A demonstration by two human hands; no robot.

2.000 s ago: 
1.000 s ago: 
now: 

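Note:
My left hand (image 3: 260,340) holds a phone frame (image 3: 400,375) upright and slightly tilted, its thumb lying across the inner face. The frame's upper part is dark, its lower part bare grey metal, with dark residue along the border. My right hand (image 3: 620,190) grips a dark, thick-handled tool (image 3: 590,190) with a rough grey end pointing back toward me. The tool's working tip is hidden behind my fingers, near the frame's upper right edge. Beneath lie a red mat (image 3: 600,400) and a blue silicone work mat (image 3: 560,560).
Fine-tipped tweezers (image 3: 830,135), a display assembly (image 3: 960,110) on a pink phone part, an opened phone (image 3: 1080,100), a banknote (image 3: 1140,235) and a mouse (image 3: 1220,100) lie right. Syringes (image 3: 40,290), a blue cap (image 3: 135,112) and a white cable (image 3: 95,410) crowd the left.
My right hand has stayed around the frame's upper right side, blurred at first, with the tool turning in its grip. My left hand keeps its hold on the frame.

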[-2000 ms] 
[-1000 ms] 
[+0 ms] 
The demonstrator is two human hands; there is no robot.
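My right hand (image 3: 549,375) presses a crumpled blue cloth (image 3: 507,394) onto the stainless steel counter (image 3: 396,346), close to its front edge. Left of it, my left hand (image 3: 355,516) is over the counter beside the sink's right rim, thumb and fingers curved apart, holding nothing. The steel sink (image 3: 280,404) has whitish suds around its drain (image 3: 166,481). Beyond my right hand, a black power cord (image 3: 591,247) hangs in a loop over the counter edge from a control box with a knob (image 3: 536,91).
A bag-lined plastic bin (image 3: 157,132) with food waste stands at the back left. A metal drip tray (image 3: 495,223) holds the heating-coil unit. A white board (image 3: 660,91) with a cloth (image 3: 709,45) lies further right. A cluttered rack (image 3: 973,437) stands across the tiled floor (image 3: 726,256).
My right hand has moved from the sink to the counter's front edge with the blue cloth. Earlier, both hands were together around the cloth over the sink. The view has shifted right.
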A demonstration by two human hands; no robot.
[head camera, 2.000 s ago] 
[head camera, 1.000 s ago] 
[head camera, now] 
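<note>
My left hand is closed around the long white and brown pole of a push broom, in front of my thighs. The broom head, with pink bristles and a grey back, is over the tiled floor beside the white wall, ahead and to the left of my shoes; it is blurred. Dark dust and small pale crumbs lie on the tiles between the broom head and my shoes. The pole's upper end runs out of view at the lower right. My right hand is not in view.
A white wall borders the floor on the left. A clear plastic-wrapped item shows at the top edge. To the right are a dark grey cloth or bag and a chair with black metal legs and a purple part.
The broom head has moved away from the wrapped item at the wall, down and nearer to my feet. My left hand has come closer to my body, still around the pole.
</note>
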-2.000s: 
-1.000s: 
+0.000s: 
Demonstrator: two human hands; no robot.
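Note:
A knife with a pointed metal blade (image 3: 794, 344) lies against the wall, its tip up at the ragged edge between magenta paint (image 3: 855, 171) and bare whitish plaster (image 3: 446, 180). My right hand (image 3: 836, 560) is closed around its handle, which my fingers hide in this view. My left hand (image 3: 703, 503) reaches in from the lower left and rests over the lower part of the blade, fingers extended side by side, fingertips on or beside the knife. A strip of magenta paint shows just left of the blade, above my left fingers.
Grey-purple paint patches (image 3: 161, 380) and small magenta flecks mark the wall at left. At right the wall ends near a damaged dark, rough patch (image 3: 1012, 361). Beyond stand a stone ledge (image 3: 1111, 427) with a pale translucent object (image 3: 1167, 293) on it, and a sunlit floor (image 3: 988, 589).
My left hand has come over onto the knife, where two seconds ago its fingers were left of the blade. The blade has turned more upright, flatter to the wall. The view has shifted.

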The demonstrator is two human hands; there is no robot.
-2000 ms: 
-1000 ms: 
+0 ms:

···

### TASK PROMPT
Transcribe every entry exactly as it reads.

### RESPONSE BELOW
A demonstration by two human hands; no robot.

2.000 s ago: 
1.000 s ago: 
now: 

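Note:
My left hand (image 3: 260,340) holds a phone frame (image 3: 400,375) upright and slightly tilted, its thumb lying across the inner face. The frame's upper part is dark, its lower part bare grey metal, with dark residue along the border. My right hand (image 3: 620,190) grips a dark, thick-handled tool (image 3: 590,190) with a rough grey end pointing back toward me. The tool's working tip is hidden behind my fingers, near the frame's upper right edge. Beneath lie a red mat (image 3: 600,400) and a blue silicone work mat (image 3: 560,560).
Fine-tipped tweezers (image 3: 830,135), a display assembly (image 3: 960,110) on a pink phone part, an opened phone (image 3: 1080,100), a banknote (image 3: 1140,235) and a mouse (image 3: 1220,100) lie right. Syringes (image 3: 40,290), a blue cap (image 3: 135,112) and a white cable (image 3: 95,410) crowd the left.
My right hand has stayed around the frame's upper right side, blurred at first, with the tool turning in its grip. My left hand keeps its hold on the frame.
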
[-2000 ms] 
[-1000 ms] 
[+0 ms] 
The demonstrator is two human hands; there is no robot.
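My right hand (image 3: 549,375) presses a crumpled blue cloth (image 3: 507,394) onto the stainless steel counter (image 3: 396,346), close to its front edge. Left of it, my left hand (image 3: 355,516) is over the counter beside the sink's right rim, thumb and fingers curved apart, holding nothing. The steel sink (image 3: 280,404) has whitish suds around its drain (image 3: 166,481). Beyond my right hand, a black power cord (image 3: 591,247) hangs in a loop over the counter edge from a control box with a knob (image 3: 536,91).
A bag-lined plastic bin (image 3: 157,132) with food waste stands at the back left. A metal drip tray (image 3: 495,223) holds the heating-coil unit. A white board (image 3: 660,91) with a cloth (image 3: 709,45) lies further right. A cluttered rack (image 3: 973,437) stands across the tiled floor (image 3: 726,256).
My right hand has moved from the sink to the counter's front edge with the blue cloth. Earlier, both hands were together around the cloth over the sink. The view has shifted right.
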A demonstration by two human hands; no robot.
[head camera, 2.000 s ago] 
[head camera, 1.000 s ago] 
[head camera, now] 
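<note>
My left hand is closed around the long white and brown pole of a push broom, in front of my thighs. The broom head, with pink bristles and a grey back, is over the tiled floor beside the white wall, ahead and to the left of my shoes; it is blurred. Dark dust and small pale crumbs lie on the tiles between the broom head and my shoes. The pole's upper end runs out of view at the lower right. My right hand is not in view.
A white wall borders the floor on the left. A clear plastic-wrapped item shows at the top edge. To the right are a dark grey cloth or bag and a chair with black metal legs and a purple part.
The broom head has moved away from the wrapped item at the wall, down and nearer to my feet. My left hand has come closer to my body, still around the pole.
</note>
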-2.000s: 
-1.000s: 
+0.000s: 
Demonstrator: two human hands; no robot.
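Note:
A knife with a pointed metal blade (image 3: 794, 344) lies against the wall, its tip up at the ragged edge between magenta paint (image 3: 855, 171) and bare whitish plaster (image 3: 446, 180). My right hand (image 3: 836, 560) is closed around its handle, which my fingers hide in this view. My left hand (image 3: 703, 503) reaches in from the lower left and rests over the lower part of the blade, fingers extended side by side, fingertips on or beside the knife. A strip of magenta paint shows just left of the blade, above my left fingers.
Grey-purple paint patches (image 3: 161, 380) and small magenta flecks mark the wall at left. At right the wall ends near a damaged dark, rough patch (image 3: 1012, 361). Beyond stand a stone ledge (image 3: 1111, 427) with a pale translucent object (image 3: 1167, 293) on it, and a sunlit floor (image 3: 988, 589).
My left hand has come over onto the knife, where two seconds ago its fingers were left of the blade. The blade has turned more upright, flatter to the wall. The view has shifted.
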
The demonstrator is two human hands; there is no robot.
-2000 ms: 
-1000 ms: 
+0 ms:

No more output will be produced for this exercise.